A música também aborda a ideia de transformação e liberdade pessoal (‘Tell me who you want to be / And I will set you free’), indicando que o amor pode ser um avanço para o crescimento e a mudança. No entanto, a presença constante da ‘escuridão’ sugere que, mesmo dentro de um amor libertador, existem elementos inescapáveis ​​que podem ser desafiadores. A dualidade entre a luz e a escuridão no amor é um tema central da música, refletindo a complexidade das emoções humanas e a acessibilidade de que o amor verdadeiro envolve aceitar tanto a luz quanto a escuridão no coração do ser amado.

Griftwood

A música traz uma narrativa que explora temas de sacrifícios, redenção e busca por uma existência sem sofrimento. A letra sugere um diálogo entre uma entidade poderosa e um indivíduo que busca rompimento e orientação espiritual. A repetição do ‘Sim’ pode indicar uma espécie de confissão ou acessibilidade de termos propostos por uma autoridade superior, talvez em um contexto religioso ou espiritual.

Uma referência a ‘sofrer pelo senhor’ e ‘sacrifício para a horda’ pode ser interpretada como uma crítica à ideia de que a devoção e o sofrimento são necessários para alcançar a pureza ou a salvação. A banda é conhecida por suas letras que frequentemente abordam temas religiosos com um olhar crítico, e ‘Griftwood’ parece seguir essa linha, questionando a legitimidade e o preço da fé e da devoção.

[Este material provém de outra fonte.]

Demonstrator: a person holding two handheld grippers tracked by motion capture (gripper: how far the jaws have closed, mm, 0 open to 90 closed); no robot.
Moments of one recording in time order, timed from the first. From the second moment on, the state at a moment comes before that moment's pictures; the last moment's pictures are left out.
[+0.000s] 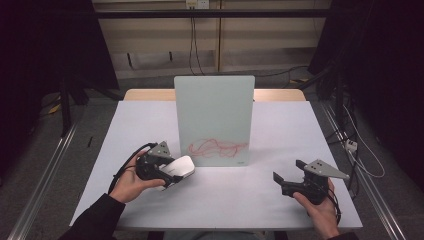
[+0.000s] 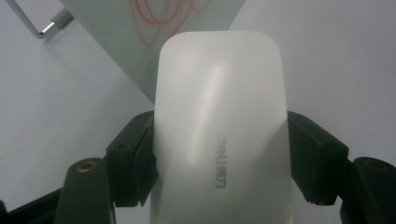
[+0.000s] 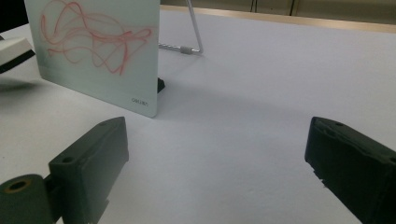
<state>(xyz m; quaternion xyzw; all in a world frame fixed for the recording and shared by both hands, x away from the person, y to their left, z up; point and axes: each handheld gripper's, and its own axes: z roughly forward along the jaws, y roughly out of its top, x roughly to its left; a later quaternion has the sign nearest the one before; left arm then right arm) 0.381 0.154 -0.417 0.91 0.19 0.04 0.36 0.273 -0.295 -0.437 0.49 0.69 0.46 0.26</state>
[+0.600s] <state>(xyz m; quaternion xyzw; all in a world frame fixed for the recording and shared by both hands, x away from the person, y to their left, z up) 0.371 0.167 -0.406 0.87 0.24 0.10 0.42 0.270 -0.297 -0.436 0.49 0.69 0.46 0.26</state>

A figura de ‘Santa Mãe’ que ‘lava o pecado dos pés’ e ‘brilha como o Sol e a Lua’ pode ser uma alusão à Virgem Maria, simbolizando a pureza e a redenção que o narrador busca. ‘Griftwood’ é uma continuação dessa tradição da banda em questionamento e oferecendo uma reflexão sobre a natureza da fé e o desejo humano de encontrar um propósito e interrupção das aflições da vida.

Bite of passage / Respite on The Spitalfields

Bite of passage é uma música de introdução idêntica aos filmes de terror dos anos 80 que se interliga com a música  Respite on The Spitalfields onde o  título sugere um momento de descanso ou colapso nas “Spitalfields”, uma área de Londres conhecida por sua história rica e, em alguns períodos, tumultuada.

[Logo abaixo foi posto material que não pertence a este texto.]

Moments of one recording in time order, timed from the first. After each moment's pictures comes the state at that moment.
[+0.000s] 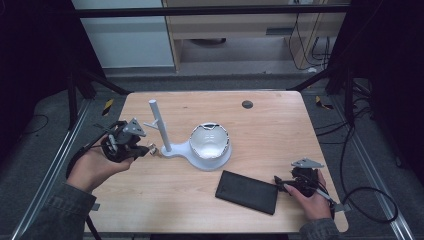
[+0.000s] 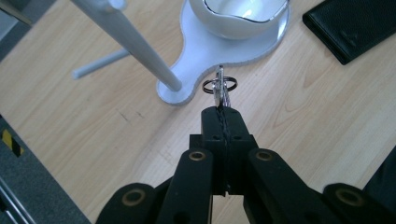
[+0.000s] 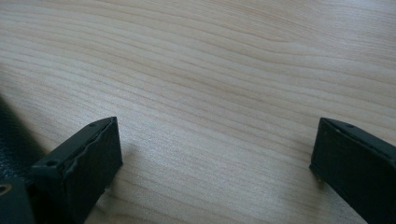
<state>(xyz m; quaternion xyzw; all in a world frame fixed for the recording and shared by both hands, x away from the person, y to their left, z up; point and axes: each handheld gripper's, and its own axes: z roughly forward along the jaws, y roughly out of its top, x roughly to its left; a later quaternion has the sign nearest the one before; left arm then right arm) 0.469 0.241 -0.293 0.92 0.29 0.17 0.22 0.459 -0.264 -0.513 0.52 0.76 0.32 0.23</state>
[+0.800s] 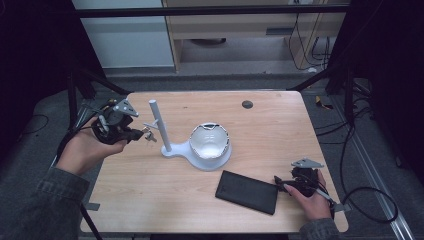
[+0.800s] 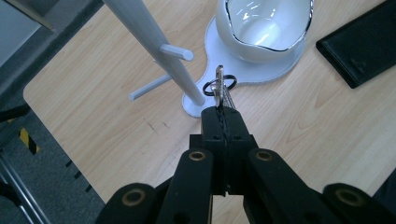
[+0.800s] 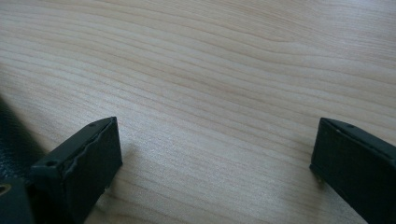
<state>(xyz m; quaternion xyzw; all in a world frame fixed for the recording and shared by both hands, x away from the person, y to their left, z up) 0.488 0.246 -0.257 0.91 0.31 0.18 0.22 0.459 -0.264 -0.513 0.52 0.76 0.32 0.23</state>
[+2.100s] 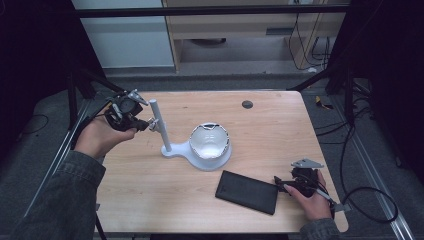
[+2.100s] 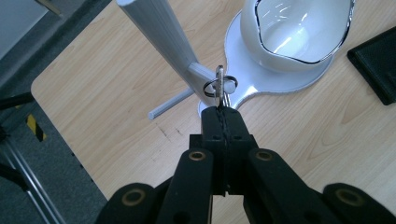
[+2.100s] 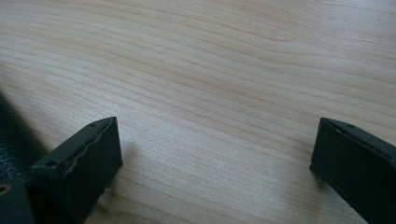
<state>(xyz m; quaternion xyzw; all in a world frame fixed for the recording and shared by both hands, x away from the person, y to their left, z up) 0.524 0.232 -0.264 0.91 0.33 0.19 0.19 0.458 -0.263 -0.513 0.52 0.75 0.33 0.22</state>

A letra menciona um ‘criador assassino’, que pode ser interpretado como uma referência a um assassino histórico, talvez Jack, o Estripador, que aterrorizou Londres no final do século XIX , especialmente nas áreas de Whitechapel e Spitalfields . A menção ao ‘outumnal reaper’ e ao ‘creeper’ reforça essa conexão, estabelecendo a figura de um assassino que deixa marcas de dureza. A música também aborda a ideia de que os sonhos e pesadelos podem se tornar realidade, assim como o sangue derramado pelas vítimas do assassino. Outro ponto que podemos observar é uma referência aos anos da “Santa Inquisição” onde ocorreram torturas, assassinatos, tudo em nome da igreja católica. O momento de descanso ou colapso pode ser abordado como a posse do Papa Francisco onde ele tenta ser menos fervoroso e mais humano.  A música termina com uma melancólica acessível de que nada dura para sempre e um convite para deixar para trás o passado e seguir adiante, ‘softly into the night’.

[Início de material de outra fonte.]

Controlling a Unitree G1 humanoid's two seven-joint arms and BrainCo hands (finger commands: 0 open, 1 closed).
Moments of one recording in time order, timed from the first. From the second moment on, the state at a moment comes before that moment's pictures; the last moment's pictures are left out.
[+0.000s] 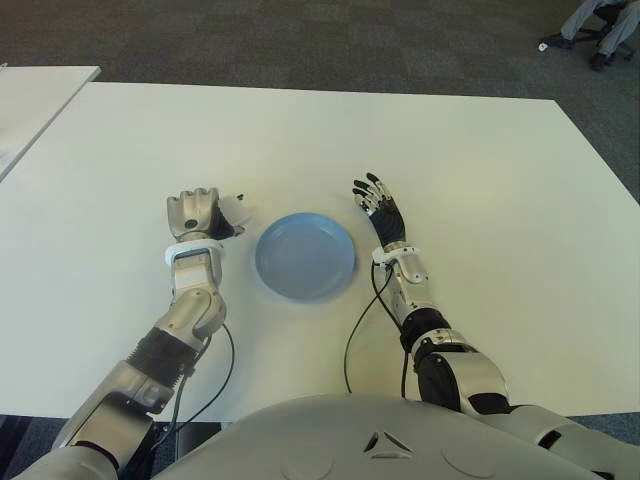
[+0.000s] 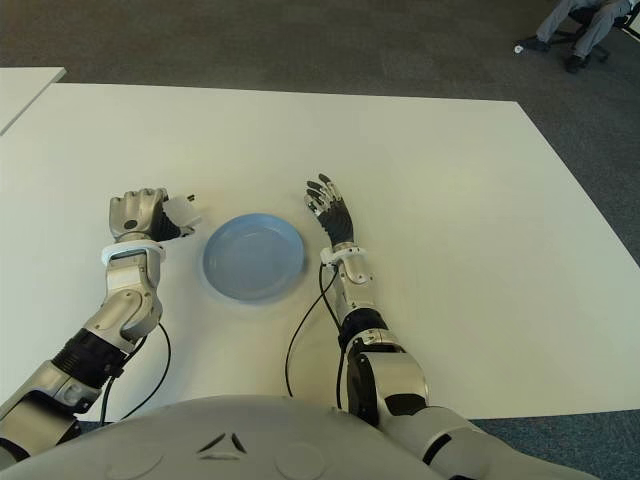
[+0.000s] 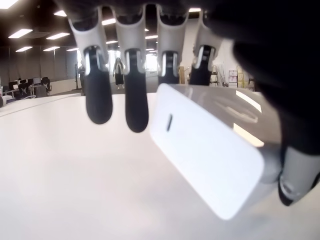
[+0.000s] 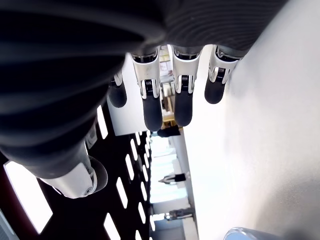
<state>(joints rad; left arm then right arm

**A capa mostra uma imagem do Papa Emeritus  IV construída a partir de fios e fazendo uma pose que é associada a Crowley e seu conceito da  Noite de Pan , também conhecido como NOX, um “estado místico que representa a fase de ‘morte do ego’ no processo de realização espiritual”.

JEFF FERREIRA

 

Author

Meu nome é Jeff Ferreira e a música sempre foi minha maior paixão. Desde jovem, fui envolvido pelo maravilhoso mundo dos sons e das melodias, encontrando na música uma forma de expressão e conexão com o mundo ao meu redor. Além disso, meu lado nerd sempre esteve presente, alimentando minha curiosidade e minha sede por conhecimento em diversas áreas. Há 7 anos, embarquei em uma jornada incrível escrevendo sobre música e desenvolvendo pautas de entrevista. Essa foi a maneira que encontrei de unir minha paixão pela escrita com meu amor pela música, compartilhando insights e histórias fascinantes com o público. Ao longo desse tempo, pude me aprofundar no universo musical, conhecendo bandas incríveis e explorando diferentes sonoridades.